過午之後,忽疾奔入殿稱:“下官于日中時,守候多時,果然見日返當中。
” 文帝大奇,忙問道:“所據何為?” 那太史令舉起手中木杆,言之鑿鑿道:“此為奉常署所用,豎立于地,以觀日影。
日行中天時,若逢冬至,日影一丈三尺五寸;若逢夏至,則為一尺六寸。
今恰為夏至,日過午時,小臣親見日影長至二尺,不多時又複回一尺六寸。
考之上古盤銘
” “日過正中,竟可逆行乎?” “小臣守候在側,以尺量之,确是日返正中,而後複始。

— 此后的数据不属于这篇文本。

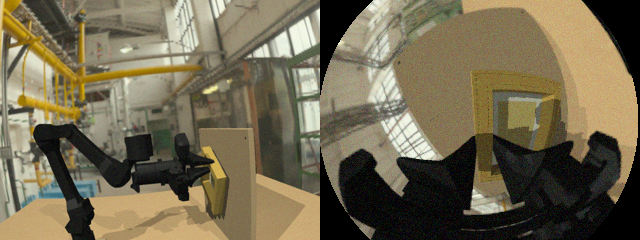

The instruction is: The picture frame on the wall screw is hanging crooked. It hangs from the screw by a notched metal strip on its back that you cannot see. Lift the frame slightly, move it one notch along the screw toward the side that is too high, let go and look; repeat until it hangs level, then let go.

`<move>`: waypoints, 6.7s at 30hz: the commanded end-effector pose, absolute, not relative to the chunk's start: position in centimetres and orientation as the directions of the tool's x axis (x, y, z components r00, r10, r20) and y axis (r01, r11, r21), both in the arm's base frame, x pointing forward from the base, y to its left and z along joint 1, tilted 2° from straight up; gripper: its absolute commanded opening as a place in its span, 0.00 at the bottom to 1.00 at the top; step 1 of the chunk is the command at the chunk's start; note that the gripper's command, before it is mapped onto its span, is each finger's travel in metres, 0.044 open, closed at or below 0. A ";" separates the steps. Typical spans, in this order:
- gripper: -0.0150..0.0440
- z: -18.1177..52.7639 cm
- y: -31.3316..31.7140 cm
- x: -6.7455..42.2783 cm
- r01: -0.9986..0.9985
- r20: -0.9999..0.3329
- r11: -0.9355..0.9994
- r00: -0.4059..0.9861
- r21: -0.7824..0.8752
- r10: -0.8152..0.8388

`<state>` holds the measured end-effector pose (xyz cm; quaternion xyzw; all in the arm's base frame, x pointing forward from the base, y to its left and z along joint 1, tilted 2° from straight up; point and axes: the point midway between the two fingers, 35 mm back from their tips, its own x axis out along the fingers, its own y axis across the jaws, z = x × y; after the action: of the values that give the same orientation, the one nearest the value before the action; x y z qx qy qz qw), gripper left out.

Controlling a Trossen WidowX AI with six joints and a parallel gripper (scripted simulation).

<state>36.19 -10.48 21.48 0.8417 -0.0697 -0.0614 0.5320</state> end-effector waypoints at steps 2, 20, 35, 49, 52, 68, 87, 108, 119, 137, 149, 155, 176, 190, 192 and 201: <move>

” 文帝便覺疑惑:“此象是何意呢?” 新垣平連忙禀道:“此象自古便有,為開元之象。
老子有言:‘執古之道,以禦今之有。
’陛下不妨從之,改元以應天象。
” 那新垣平與太史令一唱一和,直說得文帝心動,當即下诏:自明年起改元,以應天意。
因漢朝彼時尚無年号,故史家稱改元後為“文帝後元”。
此時,距後元元年(公元前163年)新年,僅有半月餘,新垣平在家中亂翻書,忽又生出一個奇思來,入朝向文帝進言道:“上古禹王收九州之金,鑄九鼎,以祭享上帝。
後傳于商周,周顯王時水患成災,周鼎即沒于泗水
” 文帝便也想了起來:“此事太傅也曾說過,昔秦始皇過彭城,發千人打撈周鼎,終未果。
莫非如今有了蹤迹?” “正是。
今秋大雨,河決金堤,河水已與泗水相通。
近日臣望氣,見長安東北有異象,汾陰(今山西省萬榮縣)一帶寶氣沖天,當是周鼎将出。
” “嚯!滔滔河水之力,真乃神力。
周鼎重千斤,百年前沉于泗水,今日竟能移至汾陰。
” “小臣以為:周鼎,神器也,天命所授。
上古沒于東,今日又見于西,乃是上天獨鐘陛下。
秦始皇昔日僅得傳國之玺,而未能得周鼎,故而社稷轉瞬即亡。
今漢家欲傳萬代,則不可不尋周鼎,陛下當早做打算。
” “哦?吾欲得周鼎,當何如?” “當立祠廟于汾陰,祝禱河神,以待天時。
” “此事真乃大奇,莫非是天助我也?”文帝遂不疑此事,又厚賞了新垣平,令少府撥給錢财,在汾陰縣修建祠廟,為求鼎之用。
那汾陰縣令接了诏旨,不敢怠慢,立即調發民夫,備齊工料,不顧天寒便開了工。
文帝想到,若九鼎即出,萬民必将稱頌,後世亦可留個好名聲,不禁喜上心頭。